Saksi Sebut BPS Tak Berwenang Menyimpulkan Inflasi Minyak Goreng, Itu Urusan Pemerintah
“Kami tidak pernah judge inflasi kita kecil atau rendah. Kalau ada yang bilang inflasi kecil, itu bukan dari kami,” kata dia.
Sementara itu, penasihat hukum Komisaris Wilmar Nabati Master Parulian Tumanggor, Juniver Girsang mengatakan kesaksian pertama dari pasar menyebutkan mulai November harga minyak goreng sudah mencapai Rp 17.600 dan BPS juga membenarkan.

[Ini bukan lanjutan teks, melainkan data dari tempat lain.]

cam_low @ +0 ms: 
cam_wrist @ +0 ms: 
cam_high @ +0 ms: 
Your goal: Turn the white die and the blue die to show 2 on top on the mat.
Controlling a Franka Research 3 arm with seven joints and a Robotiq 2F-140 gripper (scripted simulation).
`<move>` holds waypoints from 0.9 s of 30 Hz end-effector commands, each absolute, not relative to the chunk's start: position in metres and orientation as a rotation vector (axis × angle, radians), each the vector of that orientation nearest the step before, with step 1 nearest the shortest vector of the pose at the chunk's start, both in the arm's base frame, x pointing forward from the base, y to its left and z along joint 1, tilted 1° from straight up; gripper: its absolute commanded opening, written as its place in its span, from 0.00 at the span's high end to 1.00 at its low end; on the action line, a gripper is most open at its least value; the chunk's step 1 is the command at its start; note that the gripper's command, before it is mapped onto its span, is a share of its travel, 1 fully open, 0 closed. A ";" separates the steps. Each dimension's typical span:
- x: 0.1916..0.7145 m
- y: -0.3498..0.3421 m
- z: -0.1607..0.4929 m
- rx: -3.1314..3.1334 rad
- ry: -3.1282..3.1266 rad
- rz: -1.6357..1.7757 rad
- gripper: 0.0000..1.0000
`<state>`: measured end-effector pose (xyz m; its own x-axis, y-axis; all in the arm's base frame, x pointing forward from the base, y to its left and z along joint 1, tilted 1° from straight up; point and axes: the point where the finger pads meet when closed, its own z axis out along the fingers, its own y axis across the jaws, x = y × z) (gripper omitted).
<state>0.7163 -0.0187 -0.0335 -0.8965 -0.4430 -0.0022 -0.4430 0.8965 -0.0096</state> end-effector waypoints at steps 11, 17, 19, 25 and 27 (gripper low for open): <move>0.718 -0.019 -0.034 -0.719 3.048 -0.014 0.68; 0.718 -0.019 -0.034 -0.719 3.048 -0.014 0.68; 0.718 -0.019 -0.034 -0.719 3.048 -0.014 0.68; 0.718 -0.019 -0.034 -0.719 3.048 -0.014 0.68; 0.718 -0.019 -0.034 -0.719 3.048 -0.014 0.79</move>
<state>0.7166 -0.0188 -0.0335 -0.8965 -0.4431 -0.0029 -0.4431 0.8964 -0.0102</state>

“Kenyataannya saat itu tidak langka, namun begitu ditetapkan pemerintah dengan Permendag 6 tahun 2022 HET, langsung minyak goreng langka. Karena apa? Di masyarakat mulai terjadi penimbunan untuk mencari keuntungan dan spekulan-spekulan. Kemudian pada Maret, HET dicabut, Permendag Nomor 6 dicabut, langsung membanjiri pasar,” ujarnya.

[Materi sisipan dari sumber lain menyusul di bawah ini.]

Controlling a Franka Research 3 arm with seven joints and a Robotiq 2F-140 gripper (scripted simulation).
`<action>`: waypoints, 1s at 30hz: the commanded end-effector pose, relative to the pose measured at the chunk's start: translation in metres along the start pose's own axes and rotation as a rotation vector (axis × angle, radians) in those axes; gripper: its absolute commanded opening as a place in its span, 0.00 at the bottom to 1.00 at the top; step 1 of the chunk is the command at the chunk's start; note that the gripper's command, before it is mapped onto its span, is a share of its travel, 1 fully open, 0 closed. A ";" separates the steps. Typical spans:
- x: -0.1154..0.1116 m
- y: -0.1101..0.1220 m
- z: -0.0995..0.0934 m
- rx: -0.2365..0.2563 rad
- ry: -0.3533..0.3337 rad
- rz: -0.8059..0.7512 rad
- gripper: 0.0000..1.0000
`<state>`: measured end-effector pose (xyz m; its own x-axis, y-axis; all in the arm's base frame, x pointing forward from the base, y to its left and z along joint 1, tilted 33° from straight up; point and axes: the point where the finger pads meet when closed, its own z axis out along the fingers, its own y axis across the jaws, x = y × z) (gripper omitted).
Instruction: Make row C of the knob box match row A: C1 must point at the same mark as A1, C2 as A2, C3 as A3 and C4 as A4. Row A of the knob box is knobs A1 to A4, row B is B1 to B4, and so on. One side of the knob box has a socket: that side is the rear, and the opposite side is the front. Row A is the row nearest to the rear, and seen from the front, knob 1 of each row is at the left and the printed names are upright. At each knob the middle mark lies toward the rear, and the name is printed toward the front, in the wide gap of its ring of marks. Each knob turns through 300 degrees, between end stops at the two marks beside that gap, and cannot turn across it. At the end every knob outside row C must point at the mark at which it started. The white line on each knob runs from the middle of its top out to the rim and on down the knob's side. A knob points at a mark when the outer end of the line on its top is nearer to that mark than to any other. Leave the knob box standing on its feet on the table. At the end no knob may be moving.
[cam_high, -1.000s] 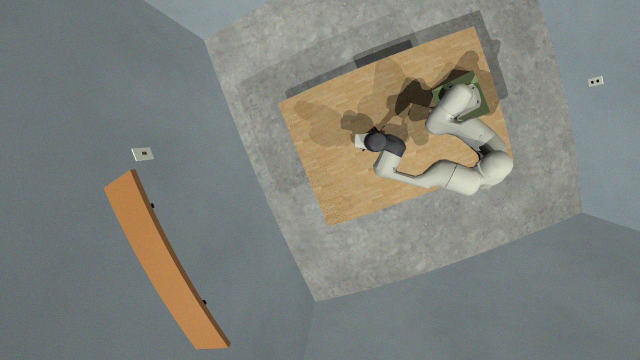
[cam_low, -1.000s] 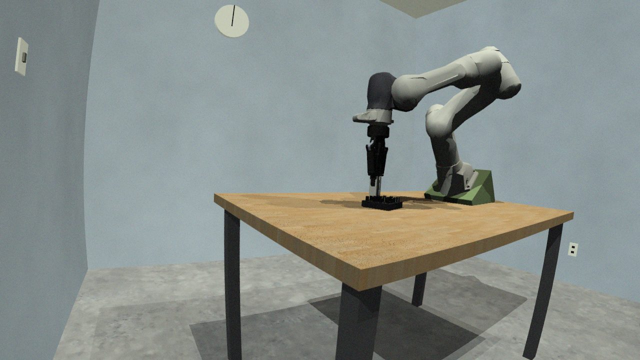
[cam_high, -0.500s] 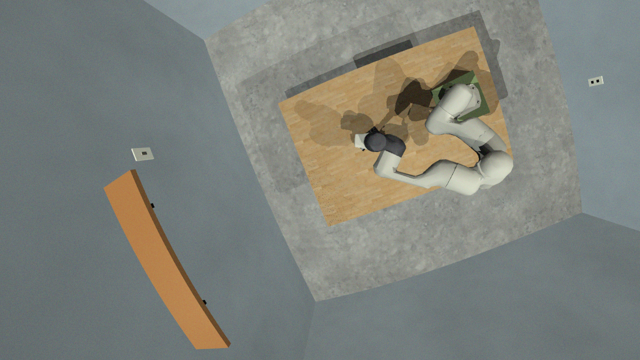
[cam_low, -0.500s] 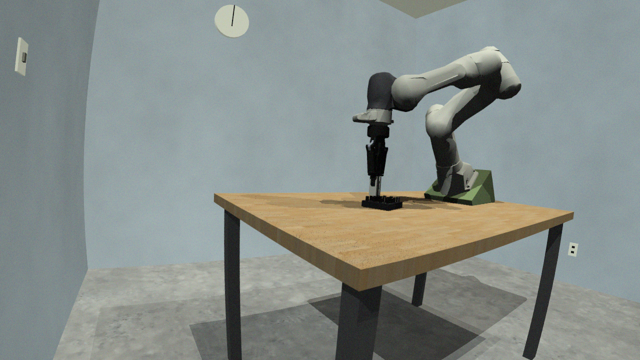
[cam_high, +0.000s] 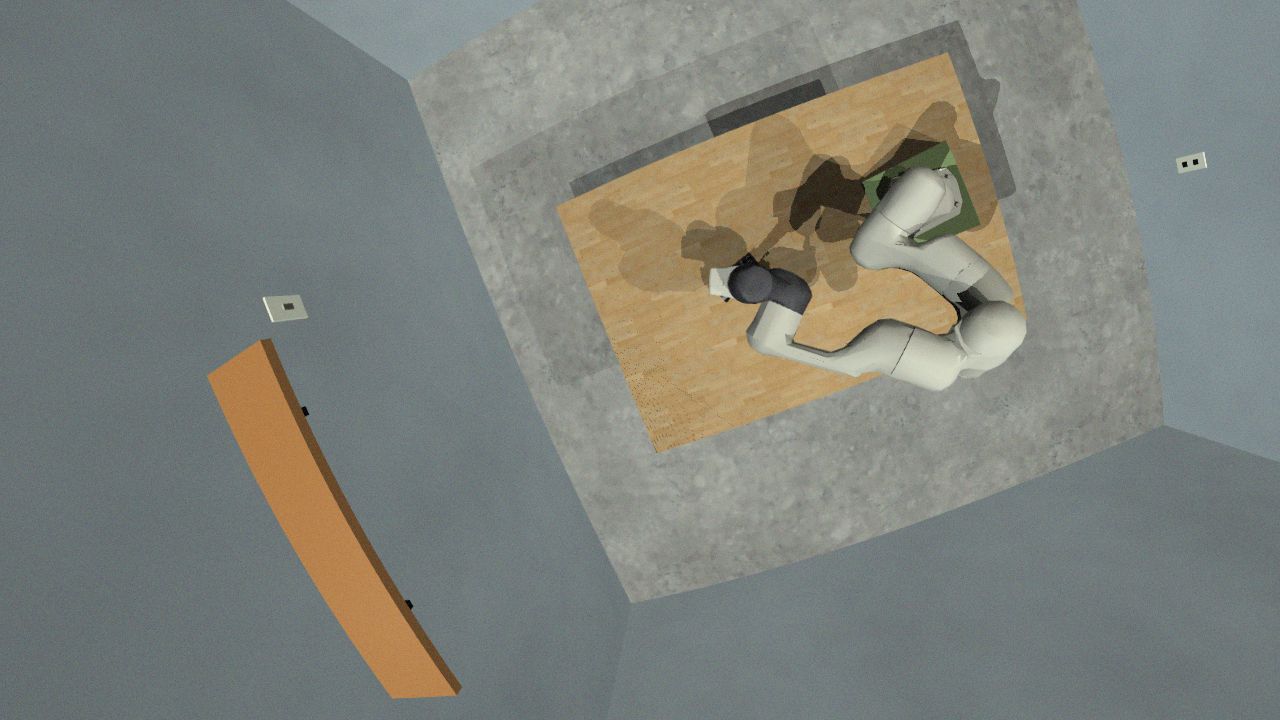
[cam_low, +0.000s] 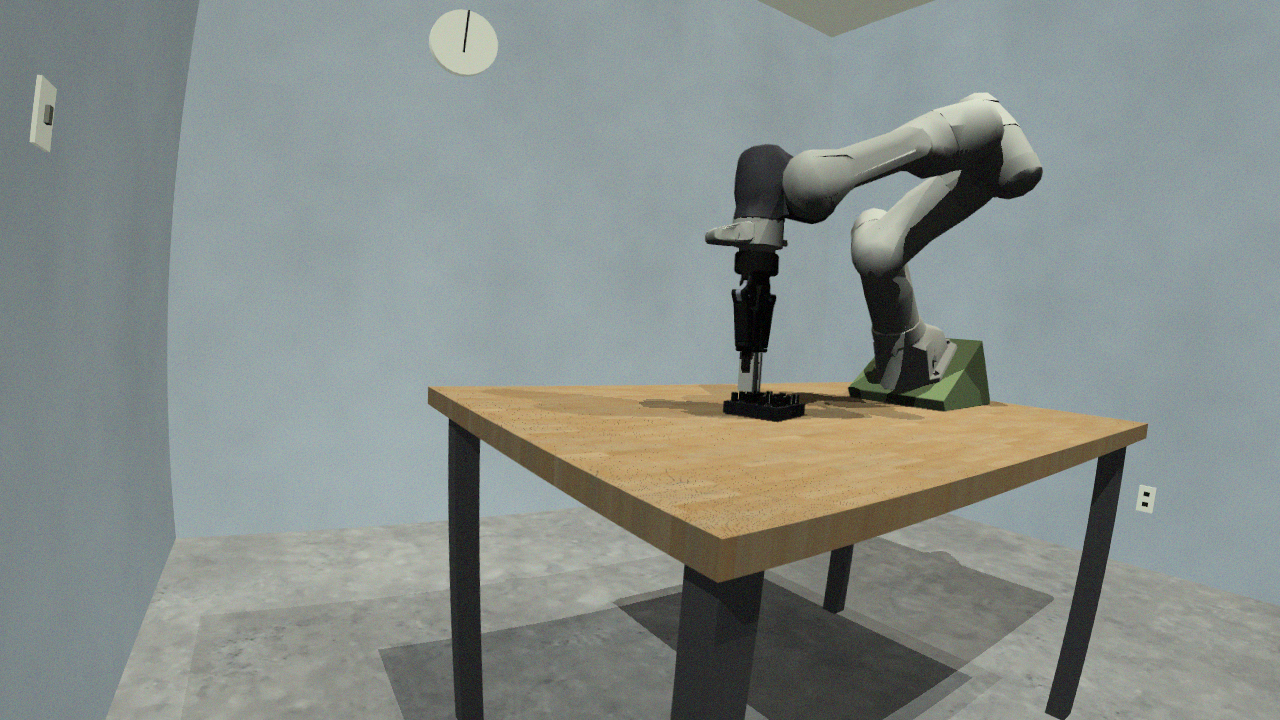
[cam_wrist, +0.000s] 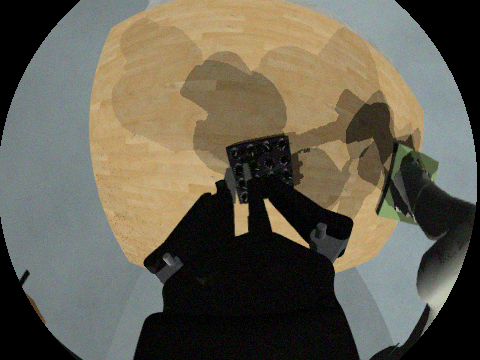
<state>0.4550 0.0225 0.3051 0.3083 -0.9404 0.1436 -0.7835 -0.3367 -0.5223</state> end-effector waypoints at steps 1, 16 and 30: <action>0.001 0.000 0.002 0.002 0.000 0.000 0.12; 0.001 0.000 0.011 0.002 0.000 0.000 0.12; 0.001 0.000 0.014 0.002 0.000 0.000 0.12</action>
<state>0.4622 0.0232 0.2936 0.3072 -0.9410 0.1419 -0.7844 -0.3348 -0.5222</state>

Menurut Juniver dapat disimpulkan kelangkaan itu adalah karena pemerintah menetapkan harga eceran tertinggi.
“Jadi, karena kebijakan, bukan karena produsen yang melakukan ekspor berlebihan. Saksi dari PT POS juga tidak menyebut ada kerugian negara, saksi itu bilang BLT itu program pemerintah untuk sembako, termasuk salah satunya migor. Program itu ditetapkan Mensos dalam DIPA sejak 2021,” kata Juniver.

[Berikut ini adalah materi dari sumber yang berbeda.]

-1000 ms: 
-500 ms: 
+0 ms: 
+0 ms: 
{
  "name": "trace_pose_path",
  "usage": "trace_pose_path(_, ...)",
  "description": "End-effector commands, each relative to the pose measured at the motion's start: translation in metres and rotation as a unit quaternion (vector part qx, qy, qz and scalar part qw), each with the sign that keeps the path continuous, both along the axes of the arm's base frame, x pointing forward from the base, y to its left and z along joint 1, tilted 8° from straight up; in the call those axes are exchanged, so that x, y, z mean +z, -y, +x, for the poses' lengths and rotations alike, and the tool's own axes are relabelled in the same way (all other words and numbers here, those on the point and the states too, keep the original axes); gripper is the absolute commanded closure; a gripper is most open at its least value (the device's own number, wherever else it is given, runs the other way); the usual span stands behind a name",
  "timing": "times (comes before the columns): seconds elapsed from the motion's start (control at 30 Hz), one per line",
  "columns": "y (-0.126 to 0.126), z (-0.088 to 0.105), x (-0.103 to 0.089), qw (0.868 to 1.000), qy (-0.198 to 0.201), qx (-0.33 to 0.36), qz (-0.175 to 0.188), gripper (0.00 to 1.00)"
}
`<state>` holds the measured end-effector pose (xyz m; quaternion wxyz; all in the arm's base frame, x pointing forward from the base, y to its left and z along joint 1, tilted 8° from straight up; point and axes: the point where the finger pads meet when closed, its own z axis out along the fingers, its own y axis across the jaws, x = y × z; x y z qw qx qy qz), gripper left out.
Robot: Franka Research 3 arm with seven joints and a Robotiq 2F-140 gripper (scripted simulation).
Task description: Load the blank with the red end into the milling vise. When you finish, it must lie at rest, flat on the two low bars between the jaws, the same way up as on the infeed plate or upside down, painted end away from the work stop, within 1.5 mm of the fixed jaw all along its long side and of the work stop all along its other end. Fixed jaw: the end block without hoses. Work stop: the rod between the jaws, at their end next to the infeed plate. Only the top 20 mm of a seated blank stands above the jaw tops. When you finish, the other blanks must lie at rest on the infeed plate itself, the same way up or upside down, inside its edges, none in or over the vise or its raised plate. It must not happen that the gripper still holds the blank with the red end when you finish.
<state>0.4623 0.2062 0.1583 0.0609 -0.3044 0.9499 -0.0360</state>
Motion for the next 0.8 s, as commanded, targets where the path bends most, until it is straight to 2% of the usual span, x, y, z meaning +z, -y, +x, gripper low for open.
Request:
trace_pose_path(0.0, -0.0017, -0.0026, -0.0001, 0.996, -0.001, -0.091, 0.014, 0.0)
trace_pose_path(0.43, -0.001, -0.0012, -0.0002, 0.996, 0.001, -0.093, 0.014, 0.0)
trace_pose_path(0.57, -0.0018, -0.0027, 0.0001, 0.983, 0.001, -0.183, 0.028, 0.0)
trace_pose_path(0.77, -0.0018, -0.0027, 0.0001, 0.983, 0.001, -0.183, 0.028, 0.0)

Juniver menyebut tidak ada kerugian negara yang terjadi, karena kebijakan itu adalah kewajiban pemerintah untuk menanggulangi permasalahan di masyarakat.
Juniver juga menanggapi kesaksian BPS yang mengklarifikasi minyak goreng menyebabkan inflasi.
“Padahal mulai Januari sampai Maret, inflasi itu malah signifikan dan tidak mengganggu perekonomian dan sehat. Jaksa bilang terganggu, ternyata data BPS hanya 0,19 persen, seharusnya 1,29 berarti, kan, digitnya di bawah. Malah harga komoditas lain yang membuat situasi tidak normal,” kata dia.